- Theatrical release poster
- Catalan: Cronos
- Directed by: Fernando González Molina
- Screenplay by: Alberto Marini
- Story by: Nacho Carretero; Arturo Lezcano; Alberto Marini;
- Produced by: Núria Valls; Adrián Guerra; Mercedes Gamero; Pablo Nogueroles;
- Starring: Enric Auquer; Mónica López; Diana Gómez; Pablo Derqui; Xavi Sáez; Joan Pedrola; Mima Riera; José Pérez Ocaña; Israel Elejalde;
- Cinematography: Pau Castejón
- Edited by: Verónica Callón
- Music by: Audrey Ismaël
- Production companies: Nostromo Pictures; Beta Fiction Spain; Hogar Produccion AIE;
- Distributed by: Beta Fiction Spain
- Release date: 4 September 2026;
- Running time: 118 minutes
- Country: Spain
- Languages: Catalan; Spanish;

= Operation Cronos =

Operation Cronos (Cronos) is a 2026 Spanish thriller drama film directed by Fernando González Molina and written by Alberto Marini based on the police operative set up in response to the 2017 Barcelona attacks.
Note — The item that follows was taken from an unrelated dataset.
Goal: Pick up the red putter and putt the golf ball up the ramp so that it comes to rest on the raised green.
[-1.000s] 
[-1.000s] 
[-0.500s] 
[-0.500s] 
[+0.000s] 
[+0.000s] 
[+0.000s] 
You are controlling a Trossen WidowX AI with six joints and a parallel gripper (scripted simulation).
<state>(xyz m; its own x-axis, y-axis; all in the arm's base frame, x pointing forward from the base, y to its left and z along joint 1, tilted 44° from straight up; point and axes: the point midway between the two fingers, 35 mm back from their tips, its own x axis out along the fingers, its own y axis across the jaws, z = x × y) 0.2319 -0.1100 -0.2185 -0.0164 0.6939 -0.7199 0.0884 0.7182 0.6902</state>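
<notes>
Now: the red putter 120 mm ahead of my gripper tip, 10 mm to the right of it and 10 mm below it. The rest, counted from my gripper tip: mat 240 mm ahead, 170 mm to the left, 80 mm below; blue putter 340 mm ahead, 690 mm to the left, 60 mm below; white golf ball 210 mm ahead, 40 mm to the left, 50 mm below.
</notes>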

It stars Enric Auquer, Mónica López, and Diana Gómez.

== Plot ==
In the wake of the attack in Las Ramblas in August 2017, the Catalan regional police force (the Mossos d'Esquadra) set up the so-called to find the perpetrators and prevent another attack.

== Cast ==
- Enric Auquer as Jaume Romeu
- Mónica López as Anna
- Diana Gómez as Daniela
- Pablo Derqui
- Xavi Sáez
- Joan Pedrola
- Mima Riera
- José Pérez Ocaña
- Israel Elejalde

== Production ==
Operation Cronos was produced by Beta Fiction Spain (Mercedes Gamero), Nostromo Pictures (Núria Valls), and Hogar Produccion AIE, in co-production with 3Cat, with backing from RTVE, Movistar Plus+, HBO Max, and support from ICAA and ICEC.
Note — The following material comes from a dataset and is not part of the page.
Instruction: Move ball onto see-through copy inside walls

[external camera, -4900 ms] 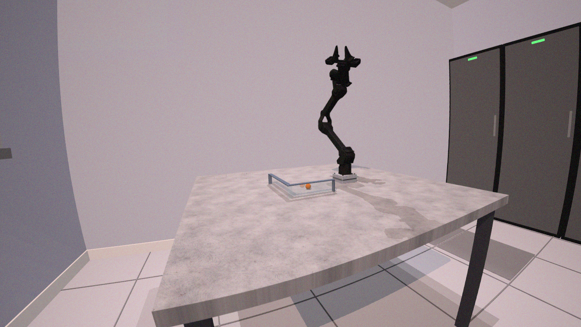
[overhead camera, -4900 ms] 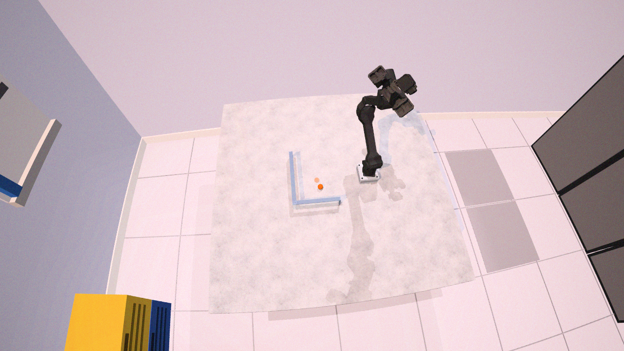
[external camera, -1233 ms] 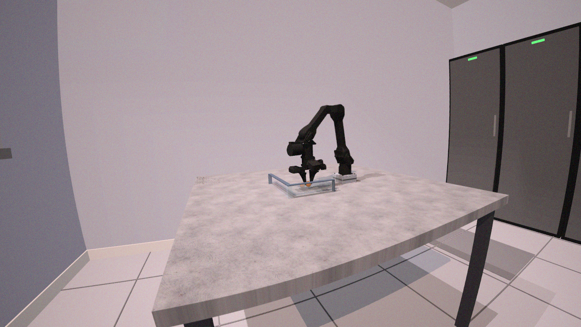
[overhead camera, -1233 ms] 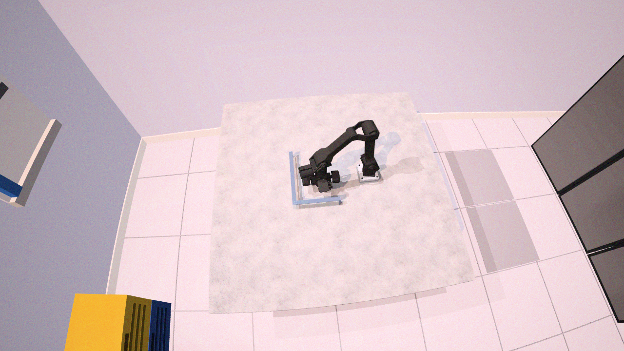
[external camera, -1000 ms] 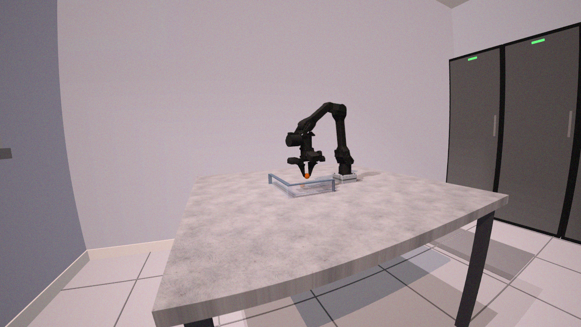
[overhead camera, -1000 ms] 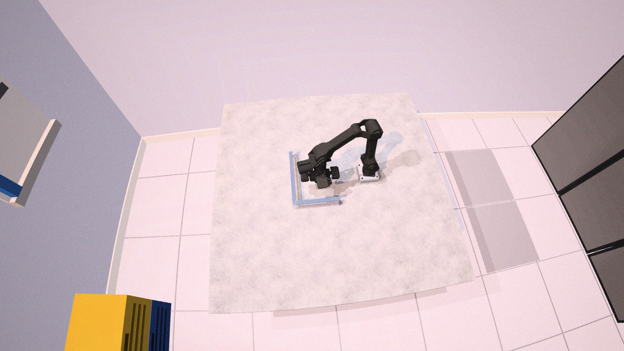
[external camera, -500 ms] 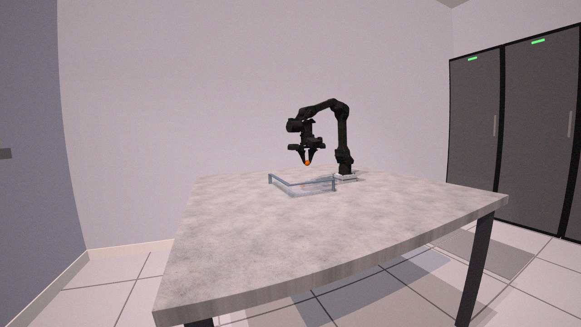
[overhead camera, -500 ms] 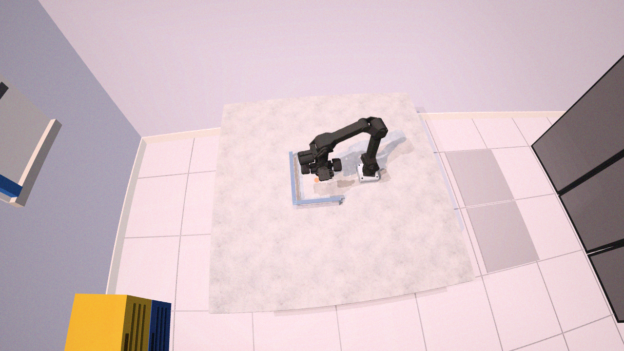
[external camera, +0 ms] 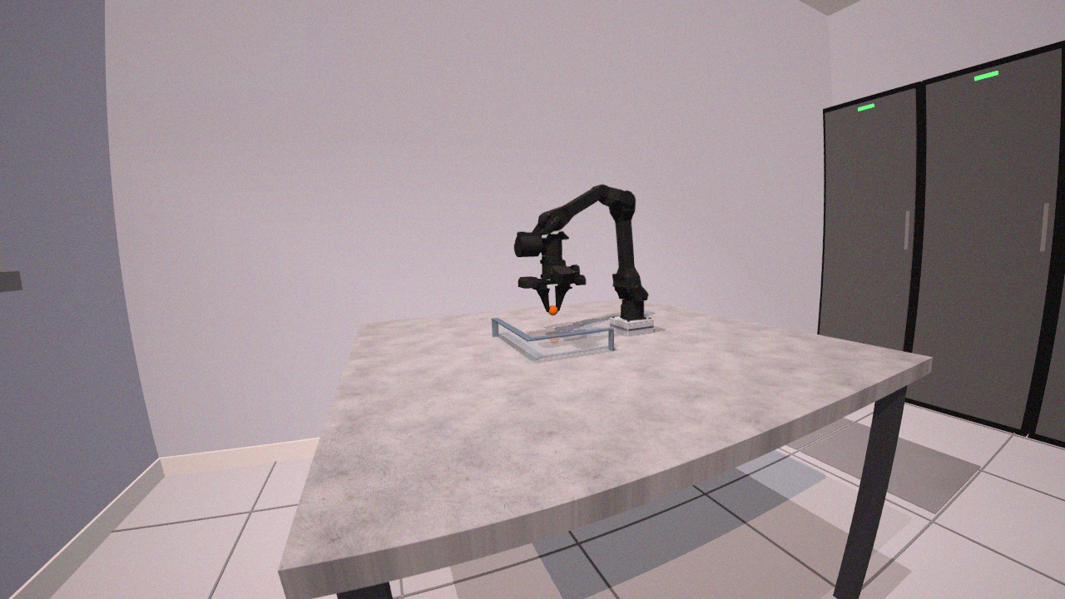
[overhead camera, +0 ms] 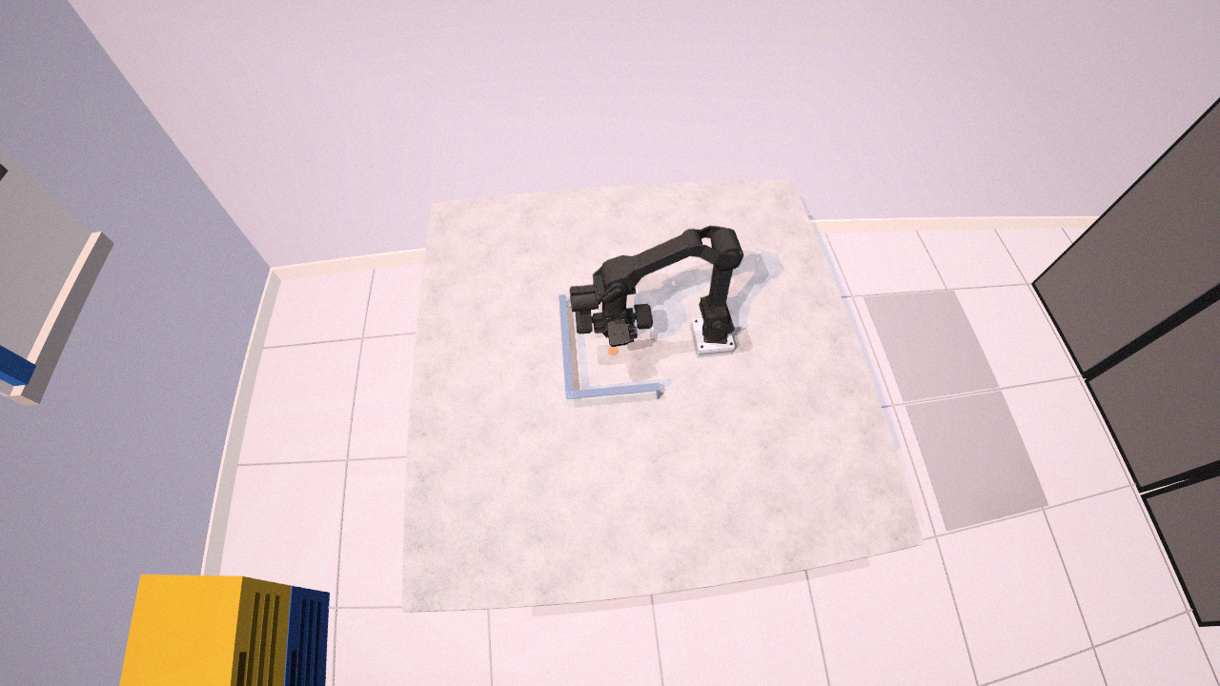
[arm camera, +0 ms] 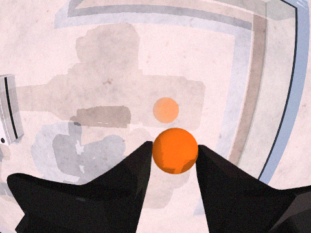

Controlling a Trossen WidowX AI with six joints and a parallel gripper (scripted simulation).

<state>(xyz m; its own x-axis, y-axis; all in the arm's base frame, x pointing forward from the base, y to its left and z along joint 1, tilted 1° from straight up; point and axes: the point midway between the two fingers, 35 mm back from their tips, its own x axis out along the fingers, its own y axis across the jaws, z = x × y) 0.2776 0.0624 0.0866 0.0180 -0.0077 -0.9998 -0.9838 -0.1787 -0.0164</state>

Shooting locations included Vilafranca del Penedès.

== Release ==
Distributed by Beta Fiction Spain, the film was released theatrically in Spain on 4 September 2026.

== Reception ==
Carlos Boyero of El País found the film to be "well shot", "well written", and "well researched".

Eulàlia Iglesias of Ara rated the film 2½ out of 5 stars, lamenting that it "ends up reducing the victims to anonymous corpses that only serve to show the pain of the Mossos".

Philipp Engel of Cinemanía rated the film 3½ out of 5 stars, pointing out that its "biggest drawback is also its raison d'être: confining itself to the perspective of the law enforcement forces".

Juan Pando of Fotogramas rated the film 3 out of 5 stars, considering that the director showcases his craft and the cast delivers.